Para dar respuesta a la tensión descrita, y con el objetivo de resolver el cargo formulado , la Sala delimitó primero el alcance y contenido de la disposición demandada y señaló que esta admite la continuidad de actividades agropecuarias: i) que tengan bajo impacto, esto es que garanticen la integridad y funcionalidad ecológica de los ecosistemas de páramos; ii) que ya se vinieran desarrollando a la promulgación de la ley, es decir, no se permiten nuevas actividades de este tipo, ni la ampliación de la frontera agrícola para su ejecución; y, iii) que para el efecto se haga uso de buenas prácticas que, a su turno cumplan con estándares ambientales en defensa de los páramos. Así mismo, la Sala advirtió que, en concordancia con las demás previsiones contenidas en la Ley 1930 de 2018 las actividades que se pueden seguir desarrollando en los páramos deben: a) cumplir el plan de manejo ambiental del área en la que se desarrollan y, b) no pueden incorporar ninguna de las prácticas expresamente prohibidas en el artículo 5.

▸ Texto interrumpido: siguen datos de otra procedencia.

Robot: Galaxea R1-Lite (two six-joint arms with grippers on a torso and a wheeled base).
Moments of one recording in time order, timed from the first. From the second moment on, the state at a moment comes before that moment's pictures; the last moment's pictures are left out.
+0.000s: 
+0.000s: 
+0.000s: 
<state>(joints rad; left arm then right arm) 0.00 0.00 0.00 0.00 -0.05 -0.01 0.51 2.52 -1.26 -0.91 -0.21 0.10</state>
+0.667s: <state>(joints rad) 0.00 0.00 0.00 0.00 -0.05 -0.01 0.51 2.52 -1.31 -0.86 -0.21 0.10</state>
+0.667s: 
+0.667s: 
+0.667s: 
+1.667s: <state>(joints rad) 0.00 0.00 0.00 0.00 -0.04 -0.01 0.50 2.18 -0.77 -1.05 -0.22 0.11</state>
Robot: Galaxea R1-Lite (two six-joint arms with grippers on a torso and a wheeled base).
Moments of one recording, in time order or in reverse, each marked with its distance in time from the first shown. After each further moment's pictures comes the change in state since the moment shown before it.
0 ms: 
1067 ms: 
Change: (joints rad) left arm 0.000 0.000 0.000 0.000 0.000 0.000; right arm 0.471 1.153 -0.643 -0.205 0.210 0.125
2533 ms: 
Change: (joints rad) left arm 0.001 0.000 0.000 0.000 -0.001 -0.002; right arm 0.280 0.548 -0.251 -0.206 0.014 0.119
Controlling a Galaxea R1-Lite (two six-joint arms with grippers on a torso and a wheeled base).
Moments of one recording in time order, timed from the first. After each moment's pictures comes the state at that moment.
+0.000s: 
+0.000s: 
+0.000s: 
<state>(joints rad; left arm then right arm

La Sala insistió en que la disposición acusada no permite el ejercicio ilimitado de actividades agropecuarias de bajo impacto, ni la ampliación de la frontera agrícola en zonas de páramo, sino que vincula a la institucionalidad ambiental y agraria , y a las entidades territoriales para que identifiquen las actividades que ya se venían desarrollando en las áreas delimitadas , regulen las actividades de bajo impacto, las incorporen en los planes de manejo ambiental de cada zona, capaciten a las comunidades e inviertan en planes y proyectos que les permitan adoptar buenas prácticas que cumplan con estándares ambientales en defensa de los páramos. Por último, la Sala aclaró que la autorización prevista en la disposición demandada no ampara la continuidad de los cultivos de uso ilícito que se desarrollan en los páramos delimitados.

Al resolver el caso concreto, la Sala encontró que: primero, la norma acusada no afecta el contenido esencial o mínimo del derecho al medio ambiente porque (i) no hay una autorización irrestricta de realizar actividades en los ecosistemas de páramos y (ii) escapa el ámbito de las facetas relacionadas con el principio de no discriminación. Segundo, aunque en términos formales es posible considerar que la medida disminuye el nivel de protección previsto en disposiciones legales previas (Ley 1450 de 201 1 y Ley 1753 de 2015) , que prohibían expresamente adelantar cualquier tipo de actividad agropecuaria en los ecosistemas de páramos, y en su lugar autoriza dar continuidad a las actividades agropecuarias de bajo impacto; la medida analizada garantiza la protección de los derechos al territorio , la seguridad alimentaria y la identidad cultural de las comunidades campesinas , étnicas y raciales que habitan los páramos, por una parte y, por la otra, el reparto equitativo de las cargas que impone la protección de los páramos como ecosistemas estratégicos para la producción de agua, la mitigación del cambio climático y la conservación de la biodiversidad. La Corte concluyó que el impacto de las disposiciones acusadas en el mandato de protección ambiental de ecosistemas estratégicos es ampliamente compensado con los beneficios que genera a las comunidades campesinas, indígenas y afrocolombianas que habitan los páramos en términos de la garantía de sus derechos fundamentales.

4. Reservas aclaración de voto

La magistrada DIANA FAJARDO RIVERA y el magistrado ALEJANDRO LINARES CANTILLO se reservaron la posibilidad de aclarar su voto.